Walking My Path Without Deviations + Daily Runes
My Work, my Rules
Last week, I went to a friend's house to drink Jurema (mimosa tenuiflora) for the first time. Jurema is an sacred medicine from Brazil that's similar to Ayahuasca but more liquid and quite bitter; also unlike Ayahuasca, it requires another plant to promote the natural DMT in the body to flow, Syrian Rue (peganum harmala) in my case that night. I also smoked tobacco and drank binam, a herbal liquor made by the Inga people in Putumayo, Colombia. Overall, it was an interesting experience and the medicine felt gentle, even though the process was quite physical. The other fascinating aspect of this meeting was the conversation: I'd never been to a ceremony with an ancestral plant like this one, where I spent the whole night talking with someone. I must admit I would've liked to remain silent for a moment and rest a bit, but my friend was very eager to share. I felt that he needed to speak, so I did my best to interact with him while also observing the codes in his words.
I went to this meeting with three clear intentions: increasing my Discipline, my Humility and my Respect. I've been feeling the prompts of my Purpose leading me ever deeper and I know that the influence I've been training comes at a price. Reaching greater numbers of people brings a risk of enormous Hubris which I simply can't allow myself. The moment I start thinking of myself as a teacher or guide to others is the moment I start to deviate from my Purpose, and that applies to everyone particularly in spiritual paths. My friend was a great help in this regard because he not only revealed his own pride and prejudice, but also confirmed and deepened observations that I'd made about other people I've met in the context of ancestral ceremonies. He gave me all of the warning signs, then proposed that I accompany him in organizing ceremonies. I agreed to consider it but I was pretty sure that I didn't want to do that. I know I could learn a lot if I agreed, but I just don't feel the calling to engage with shamanic work in that way and, most importantly, I don't think of the medicines as he or others do, I see them as one of many tools, and not my focus at all.

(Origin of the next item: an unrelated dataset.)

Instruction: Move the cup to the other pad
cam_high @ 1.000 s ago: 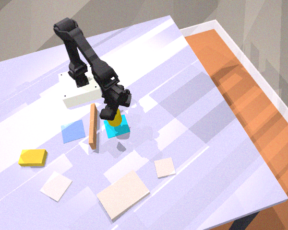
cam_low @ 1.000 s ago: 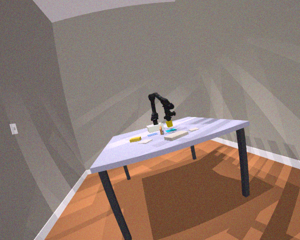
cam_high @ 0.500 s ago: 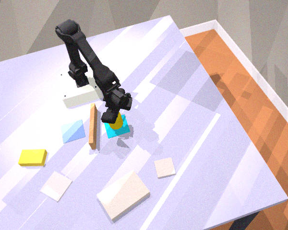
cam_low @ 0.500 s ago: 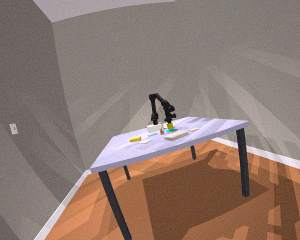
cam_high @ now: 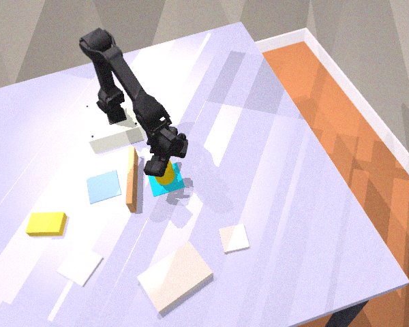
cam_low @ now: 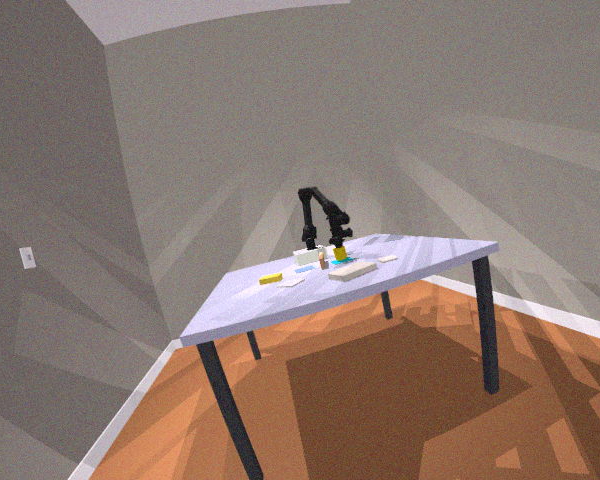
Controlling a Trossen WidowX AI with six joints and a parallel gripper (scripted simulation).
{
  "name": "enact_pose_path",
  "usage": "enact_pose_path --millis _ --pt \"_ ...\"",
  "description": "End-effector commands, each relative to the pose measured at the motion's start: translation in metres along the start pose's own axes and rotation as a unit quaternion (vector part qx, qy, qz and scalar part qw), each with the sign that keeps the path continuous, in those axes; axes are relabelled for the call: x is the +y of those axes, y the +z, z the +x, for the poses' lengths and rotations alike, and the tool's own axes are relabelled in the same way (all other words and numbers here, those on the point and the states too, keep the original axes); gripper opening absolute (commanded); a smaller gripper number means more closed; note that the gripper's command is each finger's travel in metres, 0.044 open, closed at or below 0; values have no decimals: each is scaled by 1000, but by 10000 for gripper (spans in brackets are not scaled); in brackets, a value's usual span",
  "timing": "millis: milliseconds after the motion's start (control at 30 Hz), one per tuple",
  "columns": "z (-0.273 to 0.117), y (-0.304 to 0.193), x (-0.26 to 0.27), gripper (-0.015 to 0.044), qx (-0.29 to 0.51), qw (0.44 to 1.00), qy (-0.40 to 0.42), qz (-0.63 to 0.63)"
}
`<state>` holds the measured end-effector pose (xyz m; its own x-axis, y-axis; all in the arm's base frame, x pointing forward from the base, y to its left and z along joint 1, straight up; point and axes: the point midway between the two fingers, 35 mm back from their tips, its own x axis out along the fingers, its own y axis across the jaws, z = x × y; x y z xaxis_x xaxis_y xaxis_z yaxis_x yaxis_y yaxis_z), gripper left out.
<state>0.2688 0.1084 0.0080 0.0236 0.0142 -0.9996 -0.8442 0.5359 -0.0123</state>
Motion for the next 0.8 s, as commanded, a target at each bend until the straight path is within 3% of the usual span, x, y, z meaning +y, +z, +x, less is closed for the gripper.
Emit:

This week, I asked my friend Rebeca in Argentina to make a reading for me, intended to provide a general idea of where I'm at regarding my Service, my Sexuality and my Social Life, with the proposal about the ceremonies as a separate investigation. The general reading was really awesome and helped me through a moment of doubt that I was having right then and there, but when we got to the ceremonies, the message sprung with enormous clarity before me. There's too much drama in the world of medicinal ceremonies right now, at least in my country, with powerful and territorial shamans making pacts and imposing their own rules on how to serve. The organizers of ceremonies (including my friend) all have their issues among each other, their confrontations and differences. That's not an environment that I want to get involved in or even observe.
Today, I woke up from a dream where I was invited to take cacao as medicine, and I felt the presence of almost all the Orishas of Yoruba around me, especially Shango and Eleggua. A dog appeared out of nowhere and bit my leg with enormous fury, but the owner laughed and I laughed as well. The dream was calm, but the message therein was just as clear as it was in the cards, namely that this invitation isn't aligned with my Purpose at least for the time being. Before I was offered these visions, I saw the Tiger, my strongest Spirit Animal, as a colossal being before me whose paws were as big as me. I wasn't awed, much less fearful, I welcomed the vision with joy. I felt that the dream was giving me two paths to follow and I know precisely which one I want for myself.
I have my own tools, my own Service. My Purpose has been clear to me for years and I've expanded enormously while following it. What I've learned, I've learned because I've chosen to and every time I see a restriction disallowing me to perform my duties as I see fit, I walk away. I love medicinal plants, I've had great experiences with them, but I attend ceremonies when I'm called, not because it's my responsibility. If I were to join a team to organize ceremonies, I'd have to put aside my own conditions and practices for the sake of others, which isn't wrong in itself, but after what I've seen and heard in those spaces, I don't feel it works for me. Perhaps later I'll harness the opportunity to offer my service in those contexts, but right now, I love what I'm accomplishing on my own.
I receive an honor that grants me access to a new space. I see and feel figures of great power. A dog warns me about a medicine.
You find an important frontier in your process. Cold indicates to you the place where the energy is stagnant, increase your movement, summon greater hear to your body and your space. Embrace, caress and kiss, offer and receive warmth. Say also what you must say, establish healthy limits in your surroundings, speak with certainty, overcome the fear of showing your Truth. Identify the values that are non-negotiable to you, do not give out the slightest sign that you might yield them for any price. The labors and duties of others do not belong to you, you have your own guiding thread, follow your path without deviations. Observe your habits, the conditionings that compel you; many do not work for you, but others are crucial for your evolution. Not every restriction is a prison.